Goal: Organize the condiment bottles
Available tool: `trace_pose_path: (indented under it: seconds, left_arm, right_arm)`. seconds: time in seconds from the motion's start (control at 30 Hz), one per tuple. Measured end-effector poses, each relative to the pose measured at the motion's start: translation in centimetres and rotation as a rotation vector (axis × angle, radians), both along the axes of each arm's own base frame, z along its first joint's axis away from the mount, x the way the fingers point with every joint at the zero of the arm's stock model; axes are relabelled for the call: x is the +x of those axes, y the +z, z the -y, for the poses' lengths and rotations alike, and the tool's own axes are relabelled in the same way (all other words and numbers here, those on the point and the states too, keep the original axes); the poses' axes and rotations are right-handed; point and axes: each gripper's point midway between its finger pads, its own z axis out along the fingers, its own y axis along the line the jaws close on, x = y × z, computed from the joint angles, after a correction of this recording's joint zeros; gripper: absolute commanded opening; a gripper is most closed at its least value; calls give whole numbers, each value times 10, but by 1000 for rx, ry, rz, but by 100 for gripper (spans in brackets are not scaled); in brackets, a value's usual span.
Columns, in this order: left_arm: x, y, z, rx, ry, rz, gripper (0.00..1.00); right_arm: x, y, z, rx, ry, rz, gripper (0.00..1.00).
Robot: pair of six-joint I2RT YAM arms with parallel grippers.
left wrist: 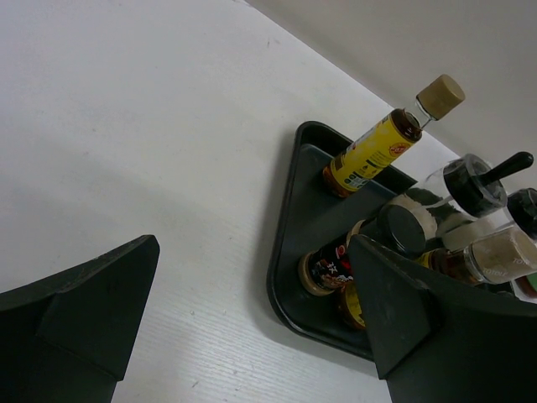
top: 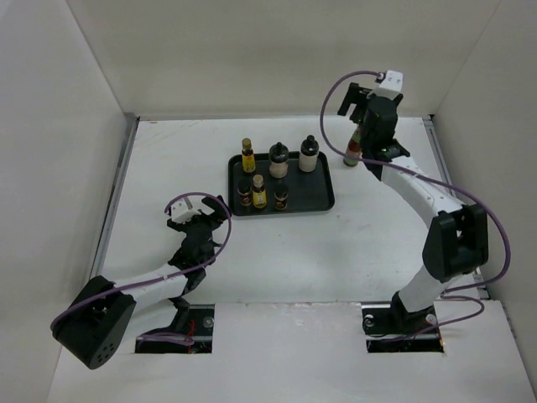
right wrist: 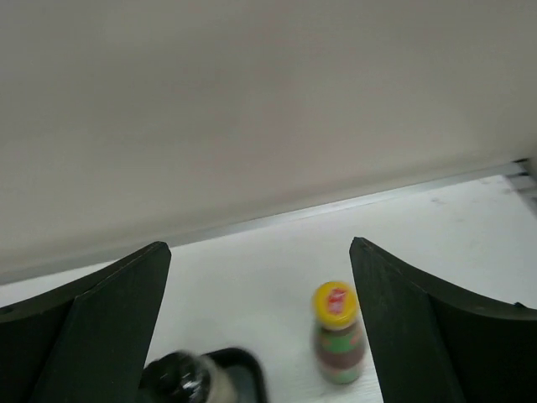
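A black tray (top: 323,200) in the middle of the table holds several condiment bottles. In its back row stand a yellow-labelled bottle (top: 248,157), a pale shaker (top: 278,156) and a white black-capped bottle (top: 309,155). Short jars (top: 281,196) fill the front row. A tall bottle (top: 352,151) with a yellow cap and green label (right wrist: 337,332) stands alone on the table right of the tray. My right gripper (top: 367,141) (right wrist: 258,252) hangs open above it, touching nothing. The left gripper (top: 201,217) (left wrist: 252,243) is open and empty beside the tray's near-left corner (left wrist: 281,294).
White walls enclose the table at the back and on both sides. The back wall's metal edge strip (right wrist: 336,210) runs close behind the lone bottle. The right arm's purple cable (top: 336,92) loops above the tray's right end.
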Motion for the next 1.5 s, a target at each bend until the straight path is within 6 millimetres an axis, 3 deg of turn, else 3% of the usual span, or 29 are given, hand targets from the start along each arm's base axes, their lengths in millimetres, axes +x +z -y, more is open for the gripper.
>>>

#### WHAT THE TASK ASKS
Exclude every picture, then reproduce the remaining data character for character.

#### WRITTEN ANSWER
Goal: Organize the condiment bottles
Available tool: `trace_pose_path: (indented under it: seconds, left_arm, right_arm)`. seconds: time in seconds from the motion's start (control at 30 Hz), one per tuple. Measured end-effector poses, each relative to the pose measured at the motion's start: translation in centimetres and rotation as a rotation vector (axis × angle, radians), both along the axes of each arm's own base frame, z along its first joint's axis away from the mount, x the way the fingers point with every joint at the zero of the arm's stock model; axes are relabelled for the call: x is the +x of those axes, y the +z, z the -y, for the poses' lengths and rotations alike, and the tool's own axes are relabelled in the same way (all other words and numbers here, those on the point and the states too, keep the original axes); the poses' axes and rotations are right-handed; point and axes: each gripper's point midway between its finger pads, its own z axis out along the fingers, its own y axis along the line the jaws close on, x = y × z, computed from the joint angles, after a correction of this recording's joint zeros; gripper: absolute commanded opening; a gripper is most closed at its least value; calls give whole numbers, each value times 10, but by 1000 for rx, ry, rz, but by 100 for gripper (spans in brackets are not scaled); in brackets, a value's usual span.
Columns, in this order: left_arm: x, y, z, rx, ry, rz, gripper (0.00..1.00); right_arm: x, y, z, rx, ry, rz, gripper (0.00..1.00).
Robot: pair of six-joint I2RT YAM arms with parallel grippers.
left wrist: 
top: 
right wrist: 
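A black tray (top: 323,200) in the middle of the table holds several condiment bottles. In its back row stand a yellow-labelled bottle (top: 248,157), a pale shaker (top: 278,156) and a white black-capped bottle (top: 309,155). Short jars (top: 281,196) fill the front row. A tall bottle (top: 352,151) with a yellow cap and green label (right wrist: 337,332) stands alone on the table right of the tray. My right gripper (top: 367,141) (right wrist: 258,252) hangs open above it, touching nothing. The left gripper (top: 201,217) (left wrist: 252,243) is open and empty beside the tray's near-left corner (left wrist: 281,294).
White walls enclose the table at the back and on both sides. The back wall's metal edge strip (right wrist: 336,210) runs close behind the lone bottle. The right arm's purple cable (top: 336,92) loops above the tray's right end.
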Motion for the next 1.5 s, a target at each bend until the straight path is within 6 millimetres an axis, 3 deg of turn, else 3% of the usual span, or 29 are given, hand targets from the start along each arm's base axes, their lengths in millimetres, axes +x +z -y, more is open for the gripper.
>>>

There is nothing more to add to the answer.